En 2017, Lanzmann présente une série de quatre documentaires, tous issus des entretiens qu'il a menés pendant les années 70 pour la réalisation de son œuvre monument Shoah.

Il choisit quatre récits de femmes qui ont vécu la déportation. Ruth Elias, Ada Lichtman, Paula Biren, Hanna Marton ont été déportées pendant la seconde guerre mondiale parce qu'elles étaient juives. Ruth, 19 ans, vivait en Tchécoslovaquie, Paula Biren, 17 ans, vivait dans le ghetto de Lodz en Pologne, Hanna Marton vivait à Budapest, Ada Lichtman, vivait à Wieliczka où tous les hommes furent fusillés.

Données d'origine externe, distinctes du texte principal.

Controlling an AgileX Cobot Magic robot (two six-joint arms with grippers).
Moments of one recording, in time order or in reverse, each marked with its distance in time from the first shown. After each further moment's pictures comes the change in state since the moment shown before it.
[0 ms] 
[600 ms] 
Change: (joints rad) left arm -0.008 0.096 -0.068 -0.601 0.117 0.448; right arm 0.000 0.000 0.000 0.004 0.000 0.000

Ce qu'elles ont vécues, de façons tout à la fois différentes et terriblement semblables, démontrent et confirment les procédés mis en place par l'Allemagne nazie pour exterminer les juifs.

Chaque témoignage a son film propre : Le serment d'Hypocrate pour Ruth Elias, enceinte lors de sa déportation, Baluty pour Paula Biren, membre de la police juive avant d'être déportée à Auschwitz, La puce Joyeuse pour Ada Litchman qui participa à la révolte du camp de Sodibor, L'arche de Noé pour Hanna Marton qui fit partie des 1684 juifs "achetés" et "sauvés" par Rudolf Kastner.